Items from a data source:
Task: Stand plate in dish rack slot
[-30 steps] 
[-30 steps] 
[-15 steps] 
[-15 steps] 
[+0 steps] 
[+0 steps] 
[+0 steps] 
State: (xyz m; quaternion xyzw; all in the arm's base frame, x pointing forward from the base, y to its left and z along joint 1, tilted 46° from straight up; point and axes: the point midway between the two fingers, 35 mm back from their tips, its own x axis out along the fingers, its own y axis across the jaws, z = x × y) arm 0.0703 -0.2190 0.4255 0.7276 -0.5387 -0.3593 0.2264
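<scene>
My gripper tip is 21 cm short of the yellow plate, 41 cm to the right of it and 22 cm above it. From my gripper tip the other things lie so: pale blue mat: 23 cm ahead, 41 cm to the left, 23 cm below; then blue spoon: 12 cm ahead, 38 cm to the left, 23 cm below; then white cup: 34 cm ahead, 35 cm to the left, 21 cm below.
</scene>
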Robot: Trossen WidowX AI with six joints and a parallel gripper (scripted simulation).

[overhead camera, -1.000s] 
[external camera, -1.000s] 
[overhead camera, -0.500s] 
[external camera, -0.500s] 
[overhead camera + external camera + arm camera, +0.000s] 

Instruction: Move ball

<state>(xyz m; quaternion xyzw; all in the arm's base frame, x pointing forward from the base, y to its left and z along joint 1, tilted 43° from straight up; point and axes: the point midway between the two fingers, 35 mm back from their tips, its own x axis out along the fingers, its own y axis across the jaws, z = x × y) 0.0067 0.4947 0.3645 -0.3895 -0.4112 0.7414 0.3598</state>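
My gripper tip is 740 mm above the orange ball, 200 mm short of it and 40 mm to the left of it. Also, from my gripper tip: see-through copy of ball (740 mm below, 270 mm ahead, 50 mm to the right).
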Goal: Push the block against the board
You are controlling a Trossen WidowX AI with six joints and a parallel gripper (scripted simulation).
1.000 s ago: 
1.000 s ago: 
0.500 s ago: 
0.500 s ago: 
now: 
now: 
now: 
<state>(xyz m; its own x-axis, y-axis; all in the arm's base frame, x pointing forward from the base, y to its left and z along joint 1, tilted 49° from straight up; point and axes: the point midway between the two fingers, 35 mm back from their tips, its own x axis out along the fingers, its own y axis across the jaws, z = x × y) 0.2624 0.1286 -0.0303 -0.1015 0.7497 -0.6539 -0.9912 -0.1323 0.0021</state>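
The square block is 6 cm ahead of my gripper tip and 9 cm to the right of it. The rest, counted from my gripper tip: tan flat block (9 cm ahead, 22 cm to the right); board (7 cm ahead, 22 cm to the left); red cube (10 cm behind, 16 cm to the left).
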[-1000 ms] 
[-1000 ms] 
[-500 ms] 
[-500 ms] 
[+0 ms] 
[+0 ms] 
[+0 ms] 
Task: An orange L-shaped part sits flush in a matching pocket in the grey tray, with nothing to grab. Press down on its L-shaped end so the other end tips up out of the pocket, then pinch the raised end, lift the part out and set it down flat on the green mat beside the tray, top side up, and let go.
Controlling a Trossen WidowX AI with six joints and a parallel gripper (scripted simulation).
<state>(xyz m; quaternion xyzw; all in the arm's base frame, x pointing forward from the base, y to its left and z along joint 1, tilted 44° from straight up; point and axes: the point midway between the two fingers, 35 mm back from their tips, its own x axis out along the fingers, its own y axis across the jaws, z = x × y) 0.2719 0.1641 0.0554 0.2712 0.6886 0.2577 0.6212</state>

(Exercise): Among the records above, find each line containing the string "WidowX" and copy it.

(Output):
Robot: Trossen WidowX AI with six joints and a parallel gripper (scripted simulation).
You are controlling a Trossen WidowX AI with six joints and a parallel gripper (scripted simulation).
Controlling a Trossen WidowX AI with six joints and a parallel gripper (scripted simulation).

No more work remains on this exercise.